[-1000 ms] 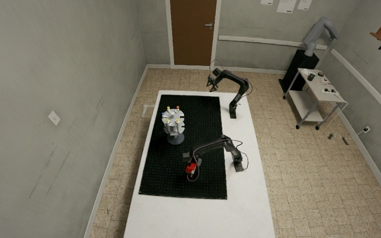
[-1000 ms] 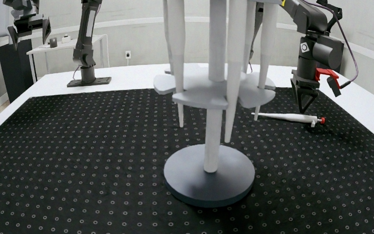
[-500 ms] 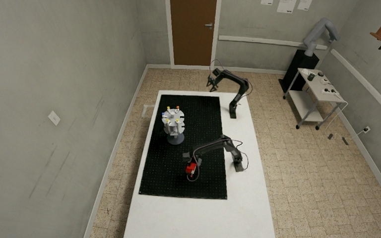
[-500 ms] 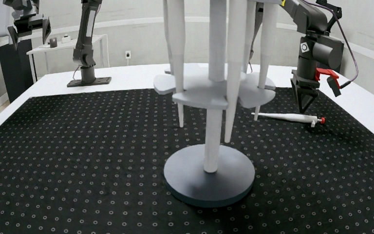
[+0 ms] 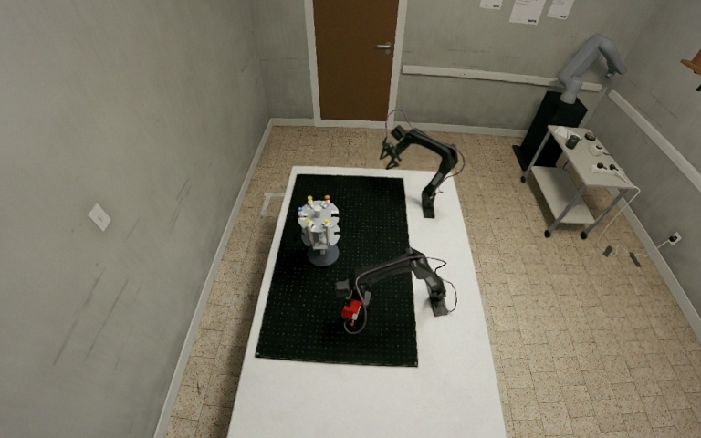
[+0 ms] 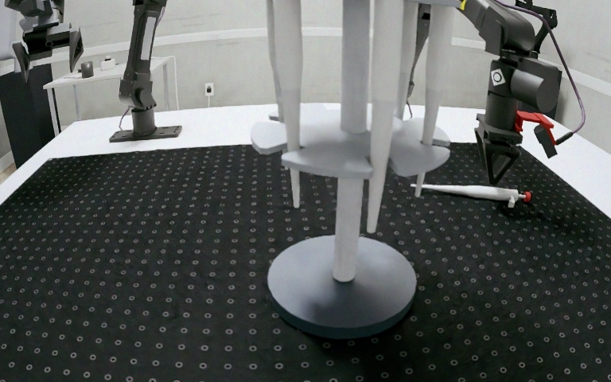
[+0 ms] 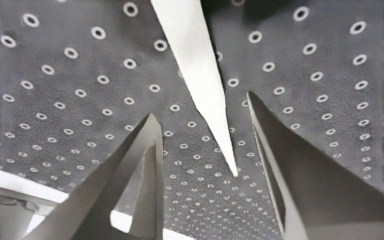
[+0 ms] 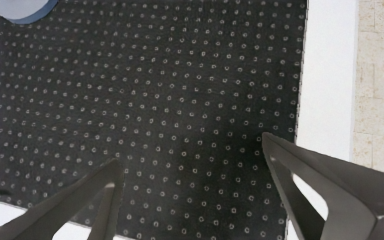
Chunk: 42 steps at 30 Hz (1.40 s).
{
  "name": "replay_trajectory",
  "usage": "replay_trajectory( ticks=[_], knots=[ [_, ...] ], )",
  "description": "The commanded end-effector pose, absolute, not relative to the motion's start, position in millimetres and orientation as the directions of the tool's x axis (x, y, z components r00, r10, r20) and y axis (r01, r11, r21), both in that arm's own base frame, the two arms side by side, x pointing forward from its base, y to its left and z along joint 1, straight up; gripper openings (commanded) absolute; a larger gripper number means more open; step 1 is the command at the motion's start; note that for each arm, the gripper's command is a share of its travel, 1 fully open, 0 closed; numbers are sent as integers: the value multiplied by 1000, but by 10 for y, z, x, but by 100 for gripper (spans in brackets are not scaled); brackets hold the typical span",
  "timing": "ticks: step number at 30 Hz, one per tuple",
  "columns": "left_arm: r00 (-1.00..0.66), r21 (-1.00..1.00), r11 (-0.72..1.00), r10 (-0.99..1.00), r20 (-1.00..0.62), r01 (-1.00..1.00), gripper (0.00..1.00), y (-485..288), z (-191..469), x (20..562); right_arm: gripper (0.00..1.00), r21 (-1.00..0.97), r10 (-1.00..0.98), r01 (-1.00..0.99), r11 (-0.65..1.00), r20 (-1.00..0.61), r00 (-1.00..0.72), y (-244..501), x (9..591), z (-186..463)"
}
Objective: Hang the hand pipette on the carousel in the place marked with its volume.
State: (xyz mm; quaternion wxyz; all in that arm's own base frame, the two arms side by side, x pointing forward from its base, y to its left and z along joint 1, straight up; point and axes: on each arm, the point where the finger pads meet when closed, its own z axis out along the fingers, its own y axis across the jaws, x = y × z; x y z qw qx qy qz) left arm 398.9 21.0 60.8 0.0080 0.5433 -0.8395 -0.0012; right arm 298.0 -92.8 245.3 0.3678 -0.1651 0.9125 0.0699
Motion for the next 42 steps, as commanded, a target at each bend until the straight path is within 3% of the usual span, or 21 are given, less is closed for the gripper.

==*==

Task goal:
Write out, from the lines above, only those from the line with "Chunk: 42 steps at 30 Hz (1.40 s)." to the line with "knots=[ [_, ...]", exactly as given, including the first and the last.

Task answer:
Chunk: 42 steps at 30 Hz (1.40 s).
{
  "name": "replay_trajectory",
  "usage": "replay_trajectory( ticks=[_], knots=[ [_, ...] ], )",

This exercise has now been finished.